This VA doctor pioneered modern heart surgery

Blake Stilwell
Apr 2, 2018 9:40 AM PDT
1 minute read
Air Force photo


Dr. Michael E. DeBakey was one of the most influential and innovative heart doctors in the United States. The man whom the Journal of the American Medical Association once called "the greatest surgeon ever" lived to be 99 years old. In that time, he served his country, saved tens of thousands of lives (including his own), and completely revolutionized the way surgeons work on the human heart.

While a surgeon in World War II, he urged that doctors be moved from hospitals to the front, where medics were usually the only aid available. He created what would become known in the Korean War as the Mobile Army Surgical Hospital (or "MASH") unit. The Army awarded him the Legion of Merit for this innovation.

DeBakey developed medical programs to care for returning veterans.
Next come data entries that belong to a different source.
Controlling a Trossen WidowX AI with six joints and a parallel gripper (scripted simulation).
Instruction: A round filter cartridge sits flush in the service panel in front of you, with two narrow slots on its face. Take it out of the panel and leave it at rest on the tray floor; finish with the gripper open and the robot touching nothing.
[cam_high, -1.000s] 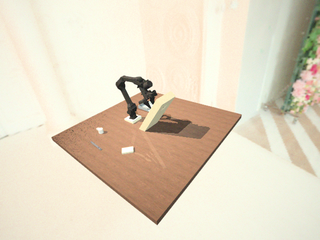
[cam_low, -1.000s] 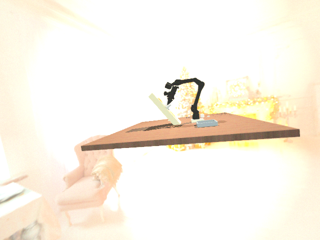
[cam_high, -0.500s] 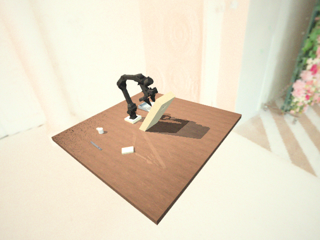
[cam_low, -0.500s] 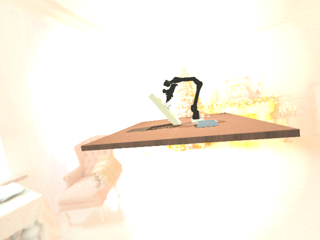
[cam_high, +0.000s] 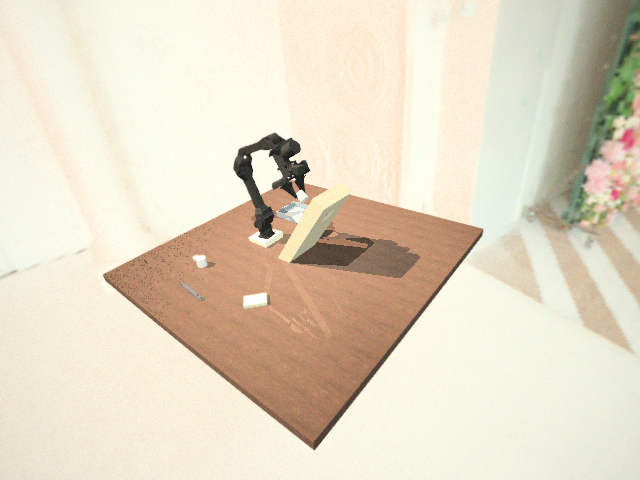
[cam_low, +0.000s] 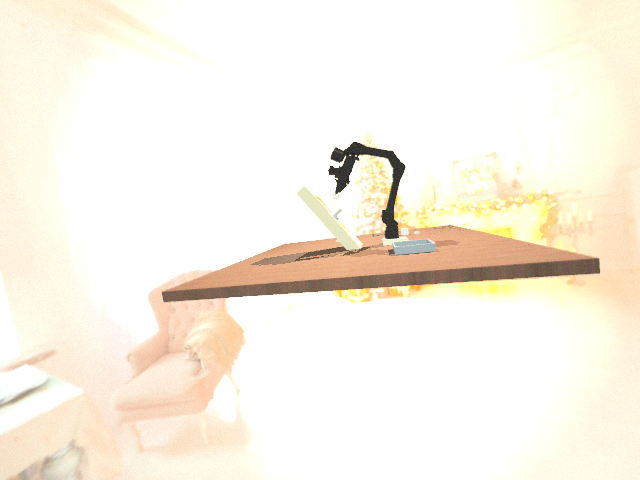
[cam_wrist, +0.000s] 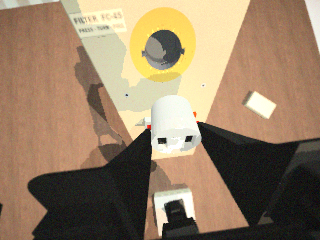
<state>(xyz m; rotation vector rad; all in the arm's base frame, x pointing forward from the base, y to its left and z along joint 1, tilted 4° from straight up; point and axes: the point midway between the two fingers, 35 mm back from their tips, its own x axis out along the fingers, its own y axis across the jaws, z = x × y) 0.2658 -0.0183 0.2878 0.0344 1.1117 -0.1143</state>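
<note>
My gripper tip is 30 cm past the light blue tray, 31 cm to the right of it and 29 cm above it. Also, from my gripper tip: round white filter cartridge: right at my gripper tip; then flat white block: 36 cm to the right, 29 cm below.
</note>
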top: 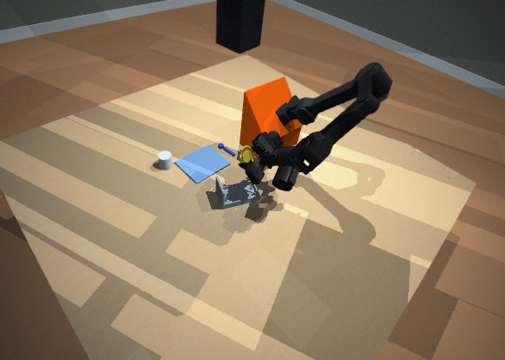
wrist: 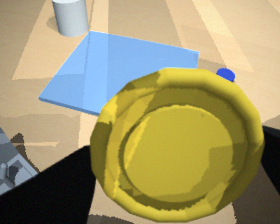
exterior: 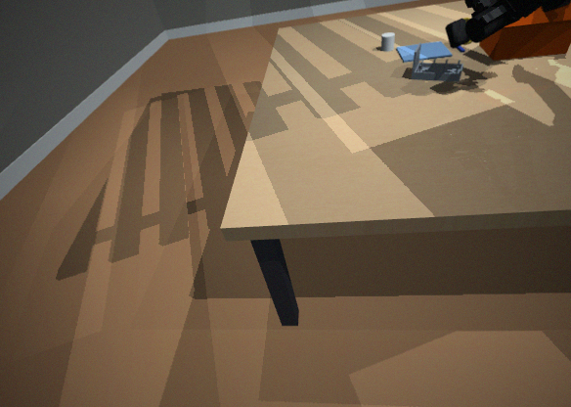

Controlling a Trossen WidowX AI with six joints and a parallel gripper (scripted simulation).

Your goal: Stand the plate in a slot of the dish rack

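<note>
The grey dish rack is 8 cm ahead of my gripper tip, 5 cm to the left of it and 7 cm below it. The rest, counted from my gripper tip: light blue mat: 5 cm ahead, 14 cm to the right, 9 cm below; yellow plate: 1 cm to the left; small blue spoon: 6 cm behind, 14 cm to the right, 9 cm below.
</note>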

President Truman asked him to transfer the Houston Navy Hospital to the VA. That hospital, still named after DeBakey, was Baylor University's first affiliate and first surgical residency program.

The doctor invented many heart-related surgical devices, including the roller pump, which he invented while still in medical school. That pump became the centerpiece of the heart-lung machine, which takes over the functions of the heart and lungs during surgery by supplying oxygenated blood to the brain. Dr. DeBakey's other surgical innovations, like grafting, bypasses, and the use of mechanical assistance devices are now common practice.

The Original Operator.

He also was the first to make the link between smoking cigarettes and lung cancer. The idea that inhaling smoke may hurt one's lungs may seem like an obvious one to us today, when DeBakey and Dr. Alton Ochsner made the connection in 1939, their work was ridiculed by the medical community. The Surgeon General officially documented it in 1964.

Conventional practitioners also ridiculed DeBakey's idea about using Dacron (polyester) grafts to repair damaged arteries, a procedure that was used to save his life in 2006 when he had a torn aorta.

In 1969, President Johnson awarded Dr. DeBakey the Presidential Medal of Freedom, the highest honor given a United States citizen. In 1987, President Ronald Reagan awarded him the National Medal of Science. In 2008, he received the Congressional Gold Medal, Congress's highest civilian honor, in a ceremony attended by President Bush. He died in 2008 and was granted ground burial in Arlington National Cemetery by the Secretary of the Army.

Dr. Michael E. DeBakey was the heart surgeon for the last Shah of Iran, of King Edward VIII of England, Marlene Dietrich, Joe Louis, and Presidents Johnson and Nixon. More than that, he was the surgeon who cared about saving the lives of regular troops. In combat he reformed the way the Army manages casualty care, and as a civilian he reformed the way America takes care of its veterans.